Picture of Dan Bruce
Product Marketing Manager, Lead to Revenue

Would you feel confident about making any sort of important decision with only 7% of the data available? 

Well, many companies today are doing exactly that, and it’s because conversion rates reports typically look like this:

1.png

But that’s not a complete picture – it’s actually not even 10% of the picture. Out of the 450 opps being measured, you’re only following the story of the 18 deals that were won, what about the other 432 that got stuck or fell off at each stage? 

Finding your failure points

Positive progression is a useful thing to look at to answer some important questions – like how many leads will be generated by investing $X into a certain campaign, and how many of those leads will convert into revenue. It’s also going to show you where your failure points are, but it’s not going to help tell you why they are failure points. 

You’re going to start learning “why” by looking at your negative progression, which is the number of opps that get stuck or lost in each stage. Including negative progression in your conversion rates report gives you a complete picture, and allows you to start asking intelligent questions about the data, and work towards fixing the failure points. 

Here is what your conversion rate report should look like: 

2.png

With our updated conversion rates table, you can still see that the same number of opportunities entered the funnel and the same number of deals were won, but we have a much better sense of what happened in each stage. 

Stage 1: Opps that don’t move on are stagnating in this stage and being left open – only a small amount are being closed lost. 

Stage 2: Of the deals that don’t move forward, it’s about a 50/50 split between opps remaining in stage and being closed lost. 

Stage 3: A high percentage of opps are being lost at the bottom of the funnel.  

With the additional data available, there are a couple places to start. Either find out why so many opps are getting stuck at the top of the funnel, or why so many are being lost at the bottom. 

If we look at the bottom of the funnel, are so many deals being lost because of poor qualification in the earlier stages? Is it because you’re missing a sales asset to overcome a popular objection in this stage? Why?

Let the data be your guide

The reason things get stuck or lost in the funnel are completely different for every company, for every segment, for every stage, and for every rep. There are no best practices on how to improve conversion rates other than to dig into the data, but by measuring your conversion rates holistically you’ll be able to tell where to start.  

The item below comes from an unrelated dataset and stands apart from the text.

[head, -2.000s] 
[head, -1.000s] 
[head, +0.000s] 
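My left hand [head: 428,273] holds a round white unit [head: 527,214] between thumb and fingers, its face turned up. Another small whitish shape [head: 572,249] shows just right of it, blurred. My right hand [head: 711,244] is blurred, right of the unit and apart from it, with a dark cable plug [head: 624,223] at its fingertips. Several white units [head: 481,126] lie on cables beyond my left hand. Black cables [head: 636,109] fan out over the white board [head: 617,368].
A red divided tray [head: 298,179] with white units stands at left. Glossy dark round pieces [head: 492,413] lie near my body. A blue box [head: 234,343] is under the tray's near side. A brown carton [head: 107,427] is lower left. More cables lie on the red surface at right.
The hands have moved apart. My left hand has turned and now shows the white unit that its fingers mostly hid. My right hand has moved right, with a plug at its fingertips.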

If opportunities are getting stuck in a stage, the question you want to answer is if they are real opportunities, or if they’re dead deals and should be closed. Here are some questions you can ask of your data:

  • When was the last touchpoint? 
  • How many have a scheduled next step? 
  • Is the close data accurate? 

If opportunities are being lost in a given stage, you’ll want to find out if they’ve received a good sales attempt or not. You can start by asking:

  • How many touchpoints happened before they closed? 
  • How many opportunities were dispositioned to Unqualified vs. Nurture? 
  • Is there a theme with the “Loss Reason” that could be solved for earlier in the sales process?

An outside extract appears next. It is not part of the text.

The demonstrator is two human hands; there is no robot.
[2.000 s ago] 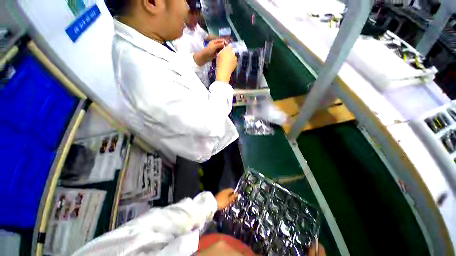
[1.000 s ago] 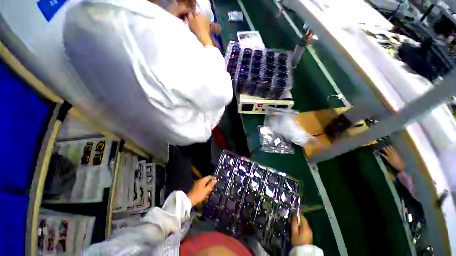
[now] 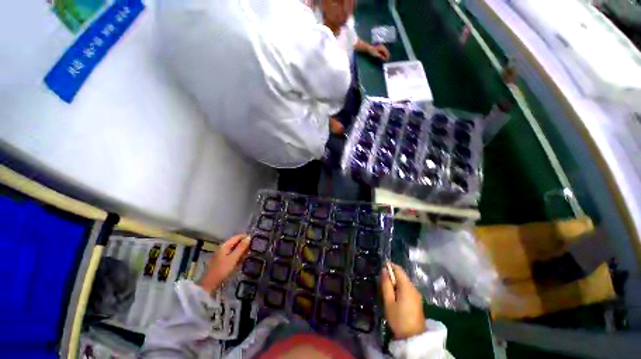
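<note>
A clear blister tray point(image 3: 316, 263) with rows of square pockets is held level in front of me, low in the middle of the view. Dark square frames show in its pockets. My left hand point(image 3: 226, 262) grips its left edge. My right hand point(image 3: 402, 301) grips its right edge, with the thumb on top. The fingers under the tray are hidden.
Stacked blister trays point(image 3: 415, 151) sit on a control box point(image 3: 429, 208) ahead. Crumpled clear plastic point(image 3: 457, 263) and brown cardboard point(image 3: 545, 245) lie to the right. A person in white point(image 3: 260, 77) stands close ahead. A shelf with white trays point(image 3: 144, 280) is at left.
My view has turned and moved closer to the stacked trays. The held tray has come round squarer to me and further left in view. Both hands still hold it.
</note>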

Some failure points are solved by creating sales material to overcome certain objections, while others are solved by adding a discovery question to identify unqualified deals earlier in the funnel. Sometimes it’s about changing sales rep behavior – like having them close deals out when as soon as they are dead so they can go into a nurture stream, rather than leave them open in pipeline. 

Fixing failure points to create a more predictable funnel 

To improve conversion rates, there are two roads to take:

  1. fix what’s broken

  2. optimize what’s working

It’s always important to take a look at the business and see what’s working – maybe take a second to give yourself a pat on the back – but by fixing what is broken you can make a bigger impact, quicker. 

By looking at negative progression, you can start to understand why there are failure points in your funnel by asking questions about the data, and then work to create solutions that will help to make your funnel more predictable. 

Once you’ve created a solution for your failure point, move onto the next, and repeat the process.